Work to be completed: Retype the data that follows exactly. No pictures belong in the copy.

Saved entries:
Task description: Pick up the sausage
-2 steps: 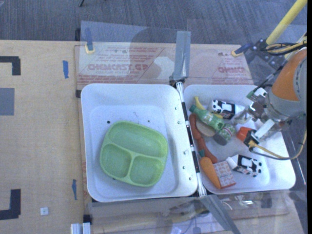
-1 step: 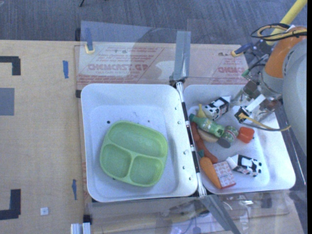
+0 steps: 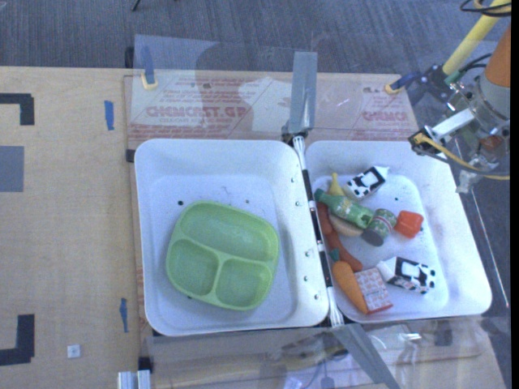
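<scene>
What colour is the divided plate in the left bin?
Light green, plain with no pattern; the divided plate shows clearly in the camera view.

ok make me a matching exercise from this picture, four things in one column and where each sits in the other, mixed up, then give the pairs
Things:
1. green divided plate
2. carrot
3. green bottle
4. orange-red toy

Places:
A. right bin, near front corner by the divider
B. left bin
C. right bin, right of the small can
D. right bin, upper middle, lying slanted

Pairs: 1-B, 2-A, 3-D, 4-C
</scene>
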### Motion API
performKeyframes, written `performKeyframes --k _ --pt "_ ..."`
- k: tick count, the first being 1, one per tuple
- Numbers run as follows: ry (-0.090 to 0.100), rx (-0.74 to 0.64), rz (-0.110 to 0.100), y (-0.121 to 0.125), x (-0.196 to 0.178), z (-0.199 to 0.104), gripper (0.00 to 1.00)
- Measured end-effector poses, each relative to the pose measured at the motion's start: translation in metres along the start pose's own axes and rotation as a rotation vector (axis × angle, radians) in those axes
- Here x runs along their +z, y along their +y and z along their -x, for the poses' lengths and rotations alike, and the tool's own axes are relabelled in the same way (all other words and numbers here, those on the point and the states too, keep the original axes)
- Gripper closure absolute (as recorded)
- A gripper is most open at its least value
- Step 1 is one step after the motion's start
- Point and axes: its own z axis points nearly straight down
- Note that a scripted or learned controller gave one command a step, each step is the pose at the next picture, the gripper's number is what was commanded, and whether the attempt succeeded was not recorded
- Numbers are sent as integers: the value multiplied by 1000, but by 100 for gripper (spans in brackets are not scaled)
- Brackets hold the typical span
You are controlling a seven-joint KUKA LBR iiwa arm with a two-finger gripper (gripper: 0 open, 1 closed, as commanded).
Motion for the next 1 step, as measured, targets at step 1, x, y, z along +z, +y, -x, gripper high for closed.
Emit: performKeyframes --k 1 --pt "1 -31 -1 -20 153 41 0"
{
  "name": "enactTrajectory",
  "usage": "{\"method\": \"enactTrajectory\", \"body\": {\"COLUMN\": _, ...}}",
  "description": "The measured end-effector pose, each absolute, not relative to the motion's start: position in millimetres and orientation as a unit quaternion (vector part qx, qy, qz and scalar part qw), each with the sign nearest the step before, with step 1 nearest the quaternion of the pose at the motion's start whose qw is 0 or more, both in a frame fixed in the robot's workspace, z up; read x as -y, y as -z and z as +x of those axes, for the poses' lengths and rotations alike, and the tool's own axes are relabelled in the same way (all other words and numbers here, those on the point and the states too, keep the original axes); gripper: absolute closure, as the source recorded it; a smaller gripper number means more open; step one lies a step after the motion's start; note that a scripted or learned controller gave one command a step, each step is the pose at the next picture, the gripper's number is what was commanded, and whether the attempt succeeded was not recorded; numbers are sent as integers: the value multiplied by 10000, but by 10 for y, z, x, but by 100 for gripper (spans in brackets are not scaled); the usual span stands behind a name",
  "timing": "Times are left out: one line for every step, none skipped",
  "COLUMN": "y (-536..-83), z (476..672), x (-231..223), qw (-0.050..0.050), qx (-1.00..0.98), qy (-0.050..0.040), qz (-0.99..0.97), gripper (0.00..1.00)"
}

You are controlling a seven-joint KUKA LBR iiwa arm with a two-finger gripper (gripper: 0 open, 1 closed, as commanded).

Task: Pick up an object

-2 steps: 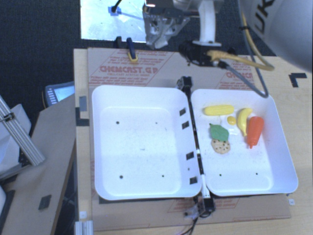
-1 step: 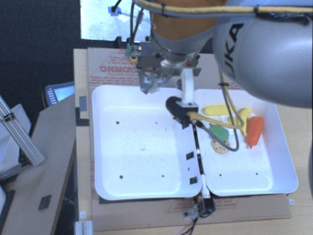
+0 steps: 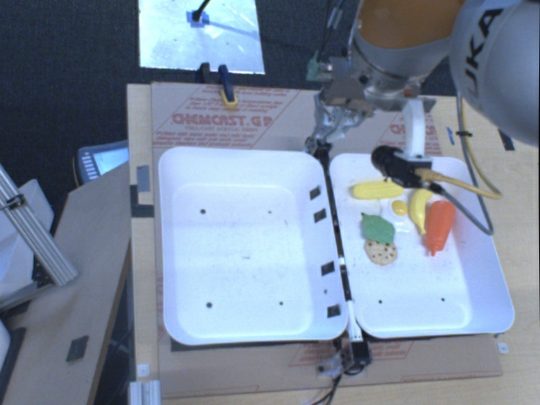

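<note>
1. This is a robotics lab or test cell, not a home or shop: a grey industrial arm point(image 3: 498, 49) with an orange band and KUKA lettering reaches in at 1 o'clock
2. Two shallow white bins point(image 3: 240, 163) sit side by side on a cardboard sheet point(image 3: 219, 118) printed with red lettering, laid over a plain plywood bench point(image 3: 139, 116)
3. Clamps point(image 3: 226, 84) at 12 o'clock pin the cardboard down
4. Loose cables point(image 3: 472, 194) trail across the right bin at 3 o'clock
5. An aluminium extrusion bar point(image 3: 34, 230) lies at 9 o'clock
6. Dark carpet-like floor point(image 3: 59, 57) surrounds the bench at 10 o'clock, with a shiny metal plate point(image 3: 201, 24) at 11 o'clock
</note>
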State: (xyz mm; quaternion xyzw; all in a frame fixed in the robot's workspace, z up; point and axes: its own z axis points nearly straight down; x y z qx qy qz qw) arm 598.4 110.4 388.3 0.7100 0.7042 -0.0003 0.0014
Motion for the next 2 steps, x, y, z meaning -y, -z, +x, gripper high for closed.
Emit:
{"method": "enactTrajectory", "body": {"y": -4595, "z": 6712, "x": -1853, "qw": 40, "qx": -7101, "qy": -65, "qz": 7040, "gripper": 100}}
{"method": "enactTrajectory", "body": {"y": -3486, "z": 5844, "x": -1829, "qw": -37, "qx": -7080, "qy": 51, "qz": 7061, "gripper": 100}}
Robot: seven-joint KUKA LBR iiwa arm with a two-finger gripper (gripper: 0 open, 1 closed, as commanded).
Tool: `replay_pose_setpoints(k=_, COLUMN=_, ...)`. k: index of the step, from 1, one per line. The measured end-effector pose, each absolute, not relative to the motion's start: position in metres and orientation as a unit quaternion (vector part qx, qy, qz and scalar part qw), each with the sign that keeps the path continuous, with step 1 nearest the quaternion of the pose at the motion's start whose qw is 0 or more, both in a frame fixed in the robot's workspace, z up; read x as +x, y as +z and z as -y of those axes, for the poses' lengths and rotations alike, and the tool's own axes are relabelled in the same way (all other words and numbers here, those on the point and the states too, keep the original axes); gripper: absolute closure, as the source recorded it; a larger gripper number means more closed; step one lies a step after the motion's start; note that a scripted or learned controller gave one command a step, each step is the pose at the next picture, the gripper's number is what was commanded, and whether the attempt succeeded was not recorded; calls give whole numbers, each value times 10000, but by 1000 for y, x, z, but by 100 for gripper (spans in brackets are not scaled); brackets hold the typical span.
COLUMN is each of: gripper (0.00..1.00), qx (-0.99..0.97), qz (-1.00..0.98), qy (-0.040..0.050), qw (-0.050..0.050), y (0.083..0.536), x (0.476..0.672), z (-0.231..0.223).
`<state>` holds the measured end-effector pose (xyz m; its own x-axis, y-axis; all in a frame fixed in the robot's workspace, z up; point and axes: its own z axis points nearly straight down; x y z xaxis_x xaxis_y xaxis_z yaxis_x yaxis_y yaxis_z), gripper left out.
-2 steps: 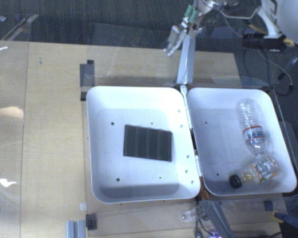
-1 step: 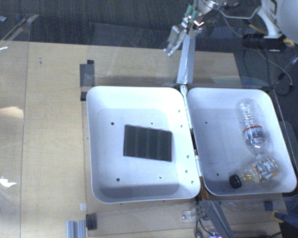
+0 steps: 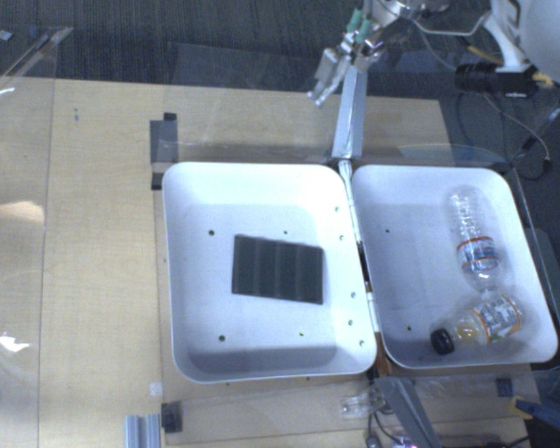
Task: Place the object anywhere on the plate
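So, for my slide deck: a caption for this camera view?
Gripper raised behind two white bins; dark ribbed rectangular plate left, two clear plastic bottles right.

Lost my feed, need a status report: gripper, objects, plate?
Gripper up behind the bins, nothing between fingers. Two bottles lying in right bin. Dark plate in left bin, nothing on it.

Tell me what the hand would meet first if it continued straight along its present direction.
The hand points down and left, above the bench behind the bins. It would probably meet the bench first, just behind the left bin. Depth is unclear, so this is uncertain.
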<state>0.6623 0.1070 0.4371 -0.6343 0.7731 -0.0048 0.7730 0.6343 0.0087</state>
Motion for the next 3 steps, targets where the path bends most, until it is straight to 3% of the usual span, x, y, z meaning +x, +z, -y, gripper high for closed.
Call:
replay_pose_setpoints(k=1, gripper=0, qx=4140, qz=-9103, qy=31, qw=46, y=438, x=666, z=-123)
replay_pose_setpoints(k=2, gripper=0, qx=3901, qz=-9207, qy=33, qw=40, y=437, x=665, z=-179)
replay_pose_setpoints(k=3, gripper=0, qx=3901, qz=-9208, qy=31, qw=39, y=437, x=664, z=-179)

Your response:
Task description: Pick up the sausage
-2 steps: 
-1 step: 
+0 steps: 
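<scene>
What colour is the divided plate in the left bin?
Light green, plain with no pattern; the divided plate shows clearly in the camera view.

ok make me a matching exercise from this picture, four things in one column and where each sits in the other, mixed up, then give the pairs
Things:
1. green divided plate
2. carrot
3. green bottle
4. orange-red toy

Places:
A. right bin, near front corner by the divider
B. left bin
C. right bin, right of the small can
D. right bin, upper middle, lying slanted

Pairs: 1-B, 2-A, 3-D, 4-C
</scene>
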### Motion API
performKeyframes, written `performKeyframes --k _ --pt "_ ..."`
- k: tick count, the first being 1, one per tuple
- Numbers run as follows: ry (-0.090 to 0.100), rx (-0.74 to 0.64), rz (-0.110 to 0.100), y (-0.121 to 0.125), x (-0.196 to 0.178), z (-0.199 to 0.104), gripper (0.00 to 1.00)
- Measured end-effector poses, each relative to the pose measured at the motion's start: translation in metres along the start pose's own axes and rotation as a rotation vector (axis × angle, radians) in those axes
- Here x runs along their +z, y along their +y and z along their -x, for the poses' lengths and rotations alike, and the tool's own axes are relabelled in the same way (all other words and numbers here, those on the point and the states too, keep the original axes)
- Gripper closure absolute (as recorded)
- A gripper is most open at its least value
- Step 1 is one step after the motion's start
- Point and axes: its own z axis points nearly straight down
- Note that a scripted or learned controller gave one command a step, each step is the pose at the next picture, the gripper's number is what was commanded, and whether the attempt succeeded was not recorded
- Numbers are sent as integers: the value multiplied by 1000, but by 100 for gripper (spans in brackets are not scaled)
- Brackets hold the typical span
You are controlling a seven-joint KUKA LBR iiwa arm with a two-finger gripper (gripper: 0 open, 1 closed, as commanded).
Motion for the next 1 step, as measured, targets at step 1, x, y, z along +z, +y, -x, gripper high for closed.
Emit: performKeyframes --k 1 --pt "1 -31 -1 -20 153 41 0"
{
  "name": "enactTrajectory",
  "usage": "{\"method\": \"enactTrajectory\", \"body\": {\"COLUMN\": _, ...}}",
  "description": "The measured end-effector pose, each absolute, not relative to the motion's start: position in millimetres and orientation as a unit quaternion (vector part qx, qy, qz and scalar part qw), each with the sign nearest the step before, with step 1 nearest the quaternion of the pose at the motion's start whose qw is 0 or more, both in a frame fixed in the robot's workspace, z up; read x as -y, y as -z and z as +x of those axes, for the poses' lengths and rotations alike, and the tool's own axes are relabelled in the same way (all other words and numbers here, those on the point and the states too, keep the original axes); gripper: absolute closure, as the source recorded it; a smaller gripper number means more open; step one lies a step after the motion's start; note that a scripted or learned controller gave one command a step, each step is the pose at the next picture, the gripper's number is what was commanded, and whether the attempt succeeded was not recorded; numbers are sent as integers: the value multiplied by 10000, but by 10 for y, z, x, but by 100 for gripper (spans in brackets are not scaled); the usual span stands behind a name",
  "timing": "Times are left out: one line for every step, none skipped",
  "COLUMN": "y (-536..-83), z (476..672), x (-231..223), qw (-0.050..0.050), qx (-1.00..0.98), qy (-0.050..0.040), qz (-0.99..0.97), gripper (0.00..1.00)"
}

You are controlling a seven-joint KUKA LBR iiwa arm with a two-finger gripper (gripper: 0 open, 1 closed, as commanded).

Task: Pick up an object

-2 steps: 
-1 step: 
+0 steps: 

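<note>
1. This is a robotics lab or test cell, not a home or shop: a grey industrial arm point(image 3: 498, 49) with an orange band and KUKA lettering reaches in at 1 o'clock
2. Two shallow white bins point(image 3: 240, 163) sit side by side on a cardboard sheet point(image 3: 219, 118) printed with red lettering, laid over a plain plywood bench point(image 3: 139, 116)
3. Clamps point(image 3: 226, 84) at 12 o'clock pin the cardboard down
4. Loose cables point(image 3: 472, 194) trail across the right bin at 3 o'clock
5. An aluminium extrusion bar point(image 3: 34, 230) lies at 9 o'clock
6. Dark carpet-like floor point(image 3: 59, 57) surrounds the bench at 10 o'clock, with a shiny metal plate point(image 3: 201, 24) at 11 o'clock
</note>
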State: (xyz mm; quaternion xyzw; all in a frame fixed in the robot's workspace, z up; point and axes: its own z axis points nearly straight down; x y z qx qy qz qw) arm 598.4 110.4 388.3 0.7100 0.7042 -0.0003 0.0014
Motion for the next 2 steps, x, y, z meaning -y, -z, +x, gripper high for closed.
Emit:
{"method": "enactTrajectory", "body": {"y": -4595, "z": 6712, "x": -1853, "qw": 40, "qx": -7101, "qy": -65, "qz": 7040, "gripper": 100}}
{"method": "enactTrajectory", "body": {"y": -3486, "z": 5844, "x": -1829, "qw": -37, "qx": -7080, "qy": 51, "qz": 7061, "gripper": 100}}
Robot: seven-joint KUKA LBR iiwa arm with a two-finger gripper (gripper: 0 open, 1 closed, as commanded).
Tool: `replay_pose_setpoints(k=_, COLUMN=_, ...)`. k: index of the step, from 1, one per line. The measured end-effector pose, each absolute, not relative to the motion's start: position in metres and orientation as a unit quaternion (vector part qx, qy, qz and scalar part qw), each with the sign that keeps the path continuous, with step 1 nearest the quaternion of the pose at the motion's start whose qw is 0 or more, both in a frame fixed in the robot's workspace, z up; read x as +x, y as +z and z as -y of those axes, for the poses' lengths and rotations alike, and the tool's own axes are relabelled in the same way (all other words and numbers here, those on the point and the states too, keep the original axes); gripper: absolute closure, as the source recorded it; a larger gripper number means more closed; step one lies a step after the motion's start; note that a scripted or learned controller gave one command a step, each step is the pose at the next picture, the gripper's number is what was commanded, and whether the attempt succeeded was not recorded; calls give whole numbers, each value times 10000, but by 1000 for y, x, z, but by 100 for gripper (spans in brackets are not scaled); brackets hold the typical span.
COLUMN is each of: gripper (0.00..1.00), qx (-0.99..0.97), qz (-1.00..0.98), qy (-0.040..0.050), qw (-0.050..0.050), y (0.083..0.536), x (0.476..0.672), z (-0.231..0.223).
`<state>` holds the measured end-effector pose (xyz m; its own x-axis, y-axis; all in a frame fixed in the robot's workspace, z up; point and axes: its own z axis points nearly straight down; x y z xaxis_x xaxis_y xaxis_z yaxis_x yaxis_y yaxis_z), gripper left out.
-2 steps: 
-1 step: 
+0 steps: 
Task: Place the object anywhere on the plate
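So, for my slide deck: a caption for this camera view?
Gripper raised behind two white bins; dark ribbed rectangular plate left, two clear plastic bottles right.

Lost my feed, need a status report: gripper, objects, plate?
Gripper up behind the bins, nothing between fingers. Two bottles lying in right bin. Dark plate in left bin, nothing on it.

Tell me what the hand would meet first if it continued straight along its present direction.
The hand points down and left, above the bench behind the bins. It would probably meet the bench first, just behind the left bin. Depth is unclear, so this is uncertain.
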<state>0.6623 0.1070 0.4371 -0.6343 0.7731 -0.0048 0.7730 0.6343 0.0087</state>
Motion for the next 3 steps, targets where the path bends most, until it is straight to 3% of the usual span, x, y, z meaning +x, +z, -y, gripper high for closed.
Call:
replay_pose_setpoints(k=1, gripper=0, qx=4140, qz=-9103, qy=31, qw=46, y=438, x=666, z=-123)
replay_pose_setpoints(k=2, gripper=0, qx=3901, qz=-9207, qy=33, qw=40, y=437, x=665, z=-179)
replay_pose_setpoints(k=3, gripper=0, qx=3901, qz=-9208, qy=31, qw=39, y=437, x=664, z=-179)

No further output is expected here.